Define $A:=\{(x,y,z) \in \mathbb R^{3}: \frac{y^2}{4}\leq 1, x^2+z^2\leq 1\}$
Background: I want to calculate the integral $\int_{A}d\lambda^{3}$ which is $\int_{\mathbb R^{3}}1_{A}d\lambda^{3}$
In order to use Tonelli I need to show that $1_{A}$ is measurable and I can show that by showing that $A$ is indeed Borel measurable.
Is my proof below sound?
Define: $g(x,y,z)=\frac{y^2}{4}-1$ and $h(x,y,z)= x^2+z^2 -1$. Note that $g$ and $h$ are measurable. It is clear that for $A_{1}:=\{(x,y,z) \in \mathbb R^{3}:\frac{y^2}{4}\leq 1\}$ and $A_{2}:=\{(x,y,z) \in \mathbb R^{3}: x^2+z^2\leq 1\}$
$A_{1}=g^{-1}((-\infty,0])$ which by definition is $\in \mathcal{B}^{3}$
And $A_{2}:=h^{-1}((-\infty,0])$ which also by definition of measurability is $\in \mathcal{B}^3$
Note $A=A_{1}\cap A_{2}\in \mathcal{B}$ which is what was required to prove.

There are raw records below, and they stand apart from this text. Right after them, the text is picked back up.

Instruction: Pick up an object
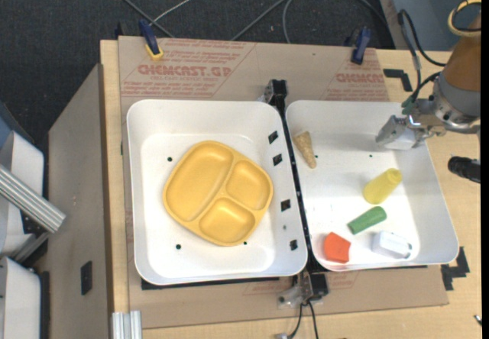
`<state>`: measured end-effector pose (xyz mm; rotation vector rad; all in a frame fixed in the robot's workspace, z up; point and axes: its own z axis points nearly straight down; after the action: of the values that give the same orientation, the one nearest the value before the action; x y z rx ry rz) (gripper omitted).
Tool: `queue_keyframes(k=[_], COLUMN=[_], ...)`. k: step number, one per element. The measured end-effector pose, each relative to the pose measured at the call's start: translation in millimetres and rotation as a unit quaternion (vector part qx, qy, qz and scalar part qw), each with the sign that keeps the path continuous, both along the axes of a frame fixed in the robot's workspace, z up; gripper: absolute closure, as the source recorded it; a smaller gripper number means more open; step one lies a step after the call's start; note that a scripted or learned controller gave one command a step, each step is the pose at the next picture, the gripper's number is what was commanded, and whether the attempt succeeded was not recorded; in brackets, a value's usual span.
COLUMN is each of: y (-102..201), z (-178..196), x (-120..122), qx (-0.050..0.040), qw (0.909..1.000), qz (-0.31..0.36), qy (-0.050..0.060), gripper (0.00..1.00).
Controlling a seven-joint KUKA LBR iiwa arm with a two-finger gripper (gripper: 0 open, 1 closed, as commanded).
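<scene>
Left shallow white bin (145, 177): one yellow plastic divided plate (218, 192), three compartments, lying flat near the middle of the bin, turned at an angle to the bin walls.

Right shallow white bin (435, 177): five loose items.
- Tan cone-shaped piece (306, 149), upper left of this bin, just beside the dividing wall.
- Yellow rounded plastic piece (381, 185), about mid-bin.
- Green cylinder (367, 219), just below the yellow piece, tilted.
- Orange-red blocky piece (337, 247), lower left, near the front rim.
- White and pale-blue small box (390, 244), lower right, just beside the green cylinder.

Grey two-finger gripper (397, 133): at the upper right of the right bin, over bare floor, well apart from all five items (nothing between the fingers; whether they stand open or closed I cannot tell).

Bench furniture: brown cardboard sheet (191, 62) under both bins, held by two blue clamps (150, 38) at the top edge.
</scene>
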<state>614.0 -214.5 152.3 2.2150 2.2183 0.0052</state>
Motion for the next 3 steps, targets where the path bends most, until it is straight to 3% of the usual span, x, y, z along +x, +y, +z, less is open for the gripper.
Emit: queue_keyframes(k=[2, 3], y=[-8, 57], z=[115, 111], x=[-5, -2], qx=[-0.0002, 0.0031], qw=[1.0000, 1.0000], qz=[0.000, 0.003], qy=[0.000, 0.004], gripper=[1.00, 1.00])
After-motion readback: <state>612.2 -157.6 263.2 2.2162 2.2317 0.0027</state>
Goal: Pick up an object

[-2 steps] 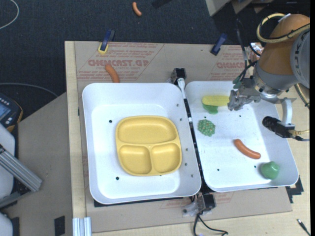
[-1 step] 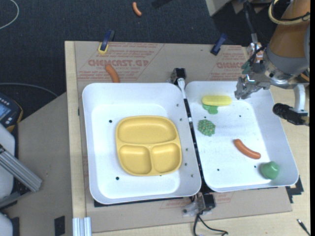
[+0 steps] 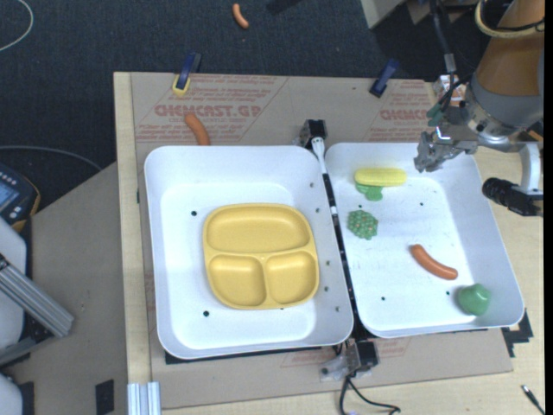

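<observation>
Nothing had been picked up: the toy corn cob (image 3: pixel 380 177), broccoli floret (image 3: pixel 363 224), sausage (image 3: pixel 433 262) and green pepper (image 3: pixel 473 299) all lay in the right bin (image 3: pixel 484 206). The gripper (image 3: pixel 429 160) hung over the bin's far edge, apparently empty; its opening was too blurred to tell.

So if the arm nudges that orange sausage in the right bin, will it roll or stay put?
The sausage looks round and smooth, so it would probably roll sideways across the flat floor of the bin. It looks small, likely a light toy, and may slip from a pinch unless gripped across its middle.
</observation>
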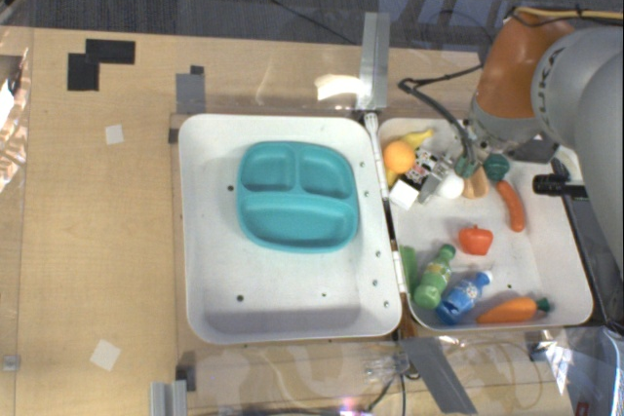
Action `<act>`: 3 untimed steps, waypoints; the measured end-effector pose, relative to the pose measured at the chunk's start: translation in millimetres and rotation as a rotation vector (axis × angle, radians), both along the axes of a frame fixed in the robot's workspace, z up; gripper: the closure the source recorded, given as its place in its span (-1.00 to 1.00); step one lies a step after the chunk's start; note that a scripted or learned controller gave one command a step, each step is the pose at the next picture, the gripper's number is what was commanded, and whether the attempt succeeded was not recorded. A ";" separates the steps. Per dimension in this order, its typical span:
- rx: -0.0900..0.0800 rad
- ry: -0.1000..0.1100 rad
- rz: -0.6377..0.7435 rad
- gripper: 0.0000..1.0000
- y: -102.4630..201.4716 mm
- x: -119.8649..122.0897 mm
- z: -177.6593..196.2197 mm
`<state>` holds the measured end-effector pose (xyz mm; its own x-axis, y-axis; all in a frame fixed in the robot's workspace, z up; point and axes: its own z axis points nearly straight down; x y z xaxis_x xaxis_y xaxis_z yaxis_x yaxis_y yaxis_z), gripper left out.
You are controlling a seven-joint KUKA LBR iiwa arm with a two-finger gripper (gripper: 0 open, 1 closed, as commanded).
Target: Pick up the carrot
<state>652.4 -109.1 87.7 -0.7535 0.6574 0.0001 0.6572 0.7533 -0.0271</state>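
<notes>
The carrot [507, 310], orange with a green stub at its right end, lies flat along the front wall of the right bin [565, 248]. My gripper [450, 172] hangs over the far left part of that bin, well behind the carrot and apart from it. It sits among small items there, close to an orange ball. The grey arm with its orange band [515, 63] comes in from the upper right above it.
The right bin also holds an orange ball [397, 156], a yellow piece [419, 138], a red-orange chilli-like piece [511, 207], a red pepper [475, 241], a green bottle [432, 276] and a blue bottle [460, 297] beside the carrot. A teal divided plate [295, 195] lies in the left bin [214, 287].
</notes>
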 end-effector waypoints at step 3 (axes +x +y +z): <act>0.016 -0.047 -0.632 -1.00 -27.5 19.3 198.6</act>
<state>671.7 -136.5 286.3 -0.2195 0.9756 -0.0101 0.9754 0.2197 0.0208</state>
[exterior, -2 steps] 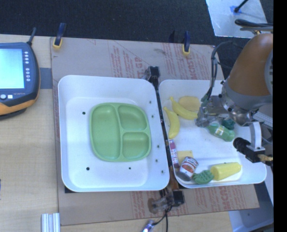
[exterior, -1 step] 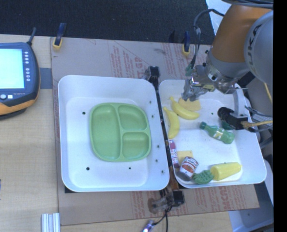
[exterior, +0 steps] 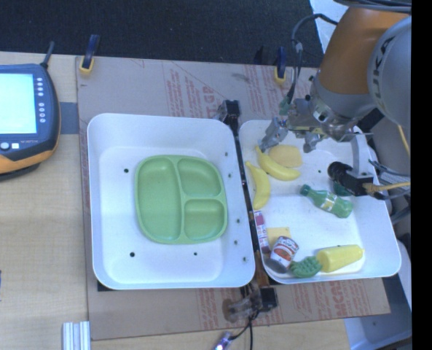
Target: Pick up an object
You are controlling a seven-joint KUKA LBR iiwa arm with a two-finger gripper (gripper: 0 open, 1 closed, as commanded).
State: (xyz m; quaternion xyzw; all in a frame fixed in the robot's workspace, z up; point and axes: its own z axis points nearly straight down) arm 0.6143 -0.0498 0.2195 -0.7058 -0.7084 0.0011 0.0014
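Over the right bin (exterior: 379,265) I see my gripper (exterior: 294,134) with fingers spread wide, grasping nothing, poised just above the bananas (exterior: 277,168).

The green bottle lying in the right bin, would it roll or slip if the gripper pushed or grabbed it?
The green bottle lies on its side, so a push would probably roll it. It looks smooth and rounded, so it may slip. It seems small and probably light.

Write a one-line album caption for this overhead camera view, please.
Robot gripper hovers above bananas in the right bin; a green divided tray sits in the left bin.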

To show that the set $A$ is closed we can reason as follows. Suppose that $(x_n,y_n,z_n)\in A$ is such that $(x_n,y_n,z_n)\to (x,y,z)$ i.e. $x_n\to x$, $y_n\to y$ and $z_n\to z$. Then we note that $$ \frac{y_n^2}{4}\leq 1\stackrel{n\to\infty}{\implies}\frac{y^2}{4}\leq 1 $$ and $$ x_n^2+z_n^2\leq 1\stackrel{n\to\infty}{\implies}x^2+z^2\leq 1 $$ by properties of limits. In particular, $(x,y,z)\in A$. So the set $A$ is closed and hence a Borel set (as closed sets are the complement of open sets).